Affording to disconnect
In the past couple of years, several studies have focused on the insidious dangers of spending too much time on your phone. It can mess with your sleep, cause you to unknowingly overeat and even accelerate blindness. Hours spent scrolling through social media apps can negatively impact your mental health.
In response, phone-makers started to include software that gives you information on how much time you spend on your device and limit usage time on certain apps. Apple has Screen Time, Google has Digital Wellbeing and OnePlus has Zen Mode. Third-party apps and launchers such as Siempo, Space and Flipd also help with digital detoxing.
The idea of sealing away your phone isn’t unique to Envelope either. Yondr, for example, was founded in 2014 and works with schools and concert venues to secure phones away in pouches. “Anti” smartphones with stripped-down features such as Punkt, Light and Palm existed for years and cost about $350.
But what drew me into the Envelope is that it’s both physical and free. That’s because it’s not quite a real product — just a well thought-out notion that was created for the Pixel 3A, submitted to, and then picked up by Google.
“I wish we were able to do it for every single phone!” said Special Projects co-founder Adrian Westaway in an email to CNET. “We chose to make the code open-source and free to modify so that the community could hopefully edit and evolve it, and make it more available to other phone users.”
When Punkt launched its minimalistic MP01 phone three years ago, its tagline was “Offline as the new luxury,” and CEO and founder Petter Neby listed typical Punkt customers as “architects, lawyers, bankers and Silicon Valley people,” in a 2017 interview with CNET.

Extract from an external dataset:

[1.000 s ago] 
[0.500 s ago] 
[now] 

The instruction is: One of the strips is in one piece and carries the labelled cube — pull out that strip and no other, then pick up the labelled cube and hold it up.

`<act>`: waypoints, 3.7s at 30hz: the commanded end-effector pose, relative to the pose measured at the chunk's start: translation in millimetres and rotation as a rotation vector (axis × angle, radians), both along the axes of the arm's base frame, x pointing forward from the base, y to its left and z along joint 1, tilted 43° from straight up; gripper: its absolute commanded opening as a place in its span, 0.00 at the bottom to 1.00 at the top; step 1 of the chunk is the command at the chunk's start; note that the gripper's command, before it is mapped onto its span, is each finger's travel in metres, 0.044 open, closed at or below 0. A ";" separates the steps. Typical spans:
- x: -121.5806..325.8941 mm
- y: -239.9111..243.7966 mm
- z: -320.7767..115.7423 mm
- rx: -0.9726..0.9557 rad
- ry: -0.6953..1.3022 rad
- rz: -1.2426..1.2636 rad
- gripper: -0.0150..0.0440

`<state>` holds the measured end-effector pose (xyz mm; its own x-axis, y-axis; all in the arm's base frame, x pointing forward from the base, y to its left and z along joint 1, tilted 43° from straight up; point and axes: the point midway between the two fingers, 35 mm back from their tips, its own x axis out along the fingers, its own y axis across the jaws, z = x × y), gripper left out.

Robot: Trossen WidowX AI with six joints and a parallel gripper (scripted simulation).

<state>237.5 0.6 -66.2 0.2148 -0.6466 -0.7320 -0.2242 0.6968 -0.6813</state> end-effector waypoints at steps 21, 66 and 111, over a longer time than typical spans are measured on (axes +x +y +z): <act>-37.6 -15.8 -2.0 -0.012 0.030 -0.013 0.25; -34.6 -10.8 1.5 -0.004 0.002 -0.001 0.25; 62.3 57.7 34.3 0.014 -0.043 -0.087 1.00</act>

But a lot of us, me included, aren’t architects, lawyers or bankers. And the fact that my last instance of using a smartphone was due to a concern of personal safety is worth noting. As mentioned before, peddling the need to go “off the grid” bears a thin veil of indulgence. Many can’t afford to simply disconnect because their job, education or welfare depends on consistent access to a phone. As a 5-foot woman who gets winded after a flight of stairs, I wasn’t going to make myself any more vulnerable than I already was alone at a bus stop for the sake of detoxing.
Though it’s limited to the Pixel 3A, I hope others take Westaway’s suggestion and expand it to other devices (it’s available on GitHub) and have a go at experiencing it for themselves, if only for a few hours.

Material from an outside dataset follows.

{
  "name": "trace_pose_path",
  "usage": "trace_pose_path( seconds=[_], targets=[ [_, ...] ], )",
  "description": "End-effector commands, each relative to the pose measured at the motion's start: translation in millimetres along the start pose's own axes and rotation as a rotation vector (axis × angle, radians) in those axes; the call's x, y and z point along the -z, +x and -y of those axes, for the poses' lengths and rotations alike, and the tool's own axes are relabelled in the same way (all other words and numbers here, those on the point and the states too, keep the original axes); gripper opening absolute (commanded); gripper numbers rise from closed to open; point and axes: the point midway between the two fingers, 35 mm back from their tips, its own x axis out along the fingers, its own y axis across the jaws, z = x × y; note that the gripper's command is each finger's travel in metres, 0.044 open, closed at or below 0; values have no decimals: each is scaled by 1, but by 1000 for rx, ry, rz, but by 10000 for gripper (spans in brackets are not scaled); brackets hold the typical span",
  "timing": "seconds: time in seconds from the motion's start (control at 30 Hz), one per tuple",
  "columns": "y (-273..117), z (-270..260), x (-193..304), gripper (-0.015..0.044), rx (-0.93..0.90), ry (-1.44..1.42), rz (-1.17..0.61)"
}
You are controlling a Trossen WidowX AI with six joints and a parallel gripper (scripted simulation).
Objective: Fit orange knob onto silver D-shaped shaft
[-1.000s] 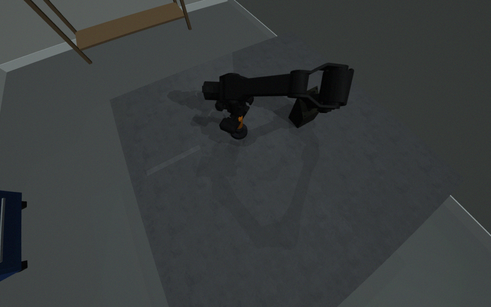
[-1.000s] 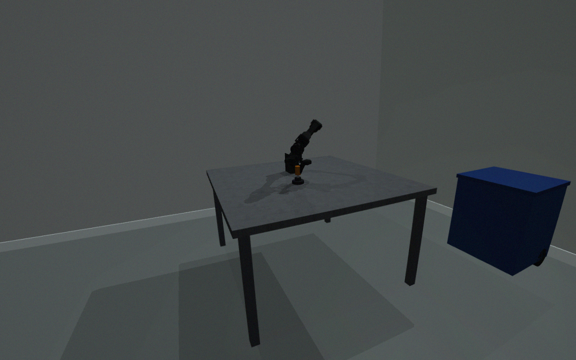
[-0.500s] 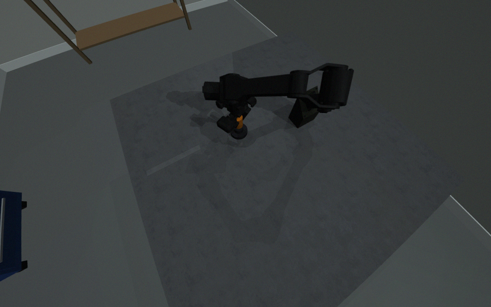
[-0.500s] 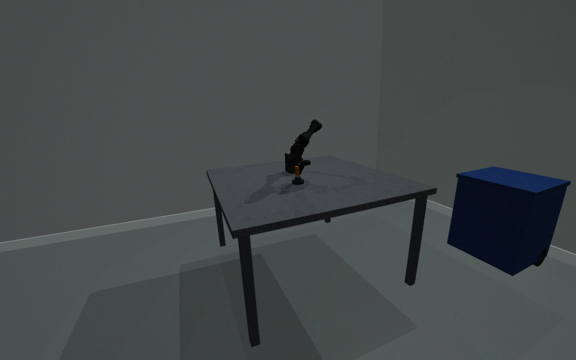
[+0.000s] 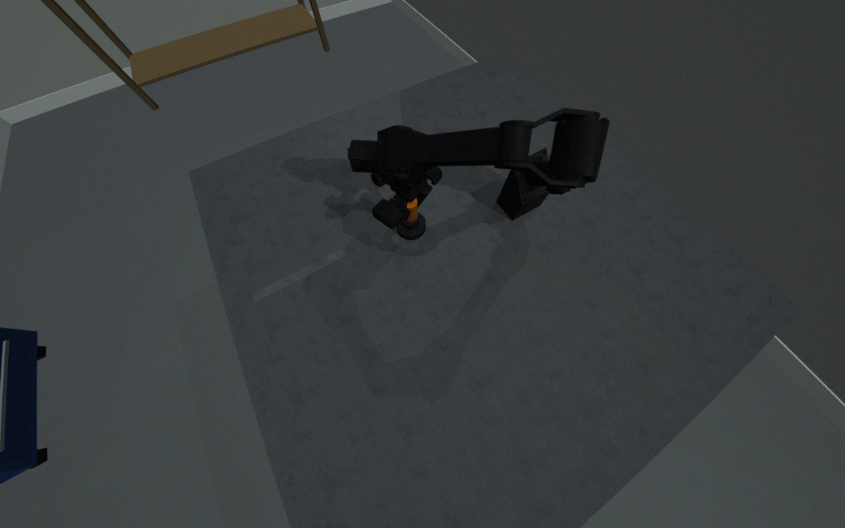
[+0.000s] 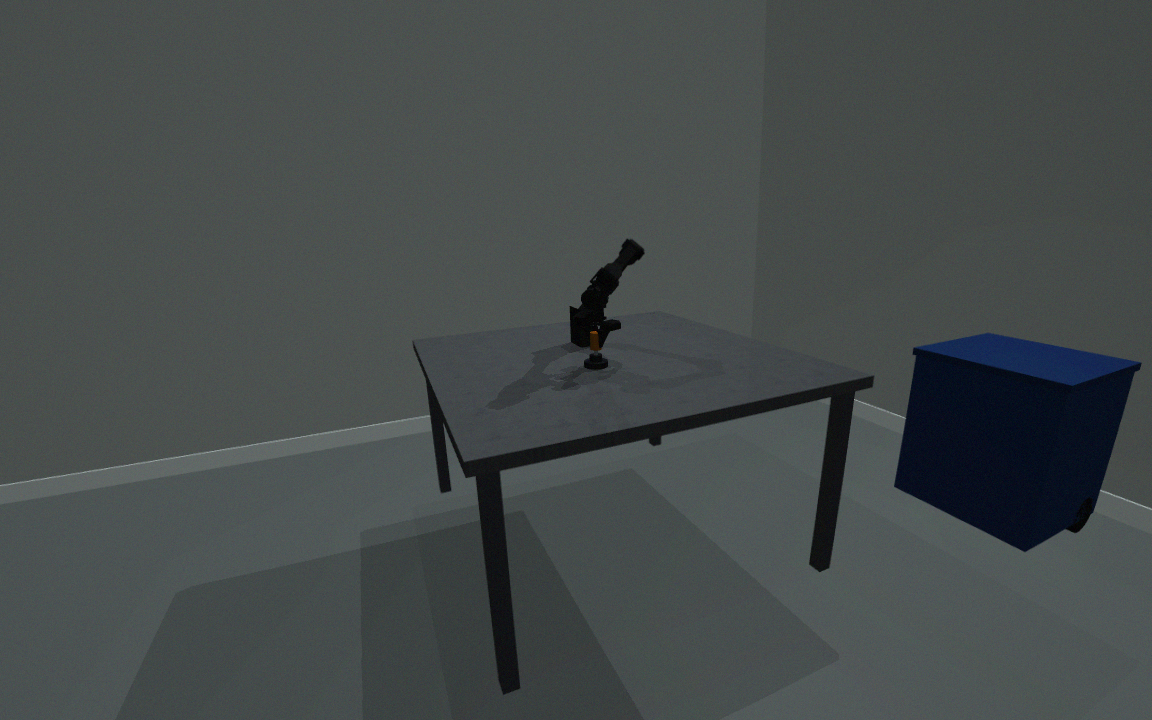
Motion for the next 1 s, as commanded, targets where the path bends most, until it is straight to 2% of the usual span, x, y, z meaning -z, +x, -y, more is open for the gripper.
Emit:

In the meantime, the desire to be more mindful and less tied to your phone is still an admirable, albeit first-world, ambition. While I consider myself decent at avoiding needless screen time, I was still thrown off by all the small but vital tasks I use my phone for. I was especially surprised how these features had implications to my personal safety too, even with my own privilege as an able-bodied person. Taking time off to live life in reality shouldn’t have to be an extravagance afforded only to the few. And while the Envelope certainly doesn’t solve these issues of parity, it at least requires very little — just a sheet of paper, a glue stick and a pair of scissors.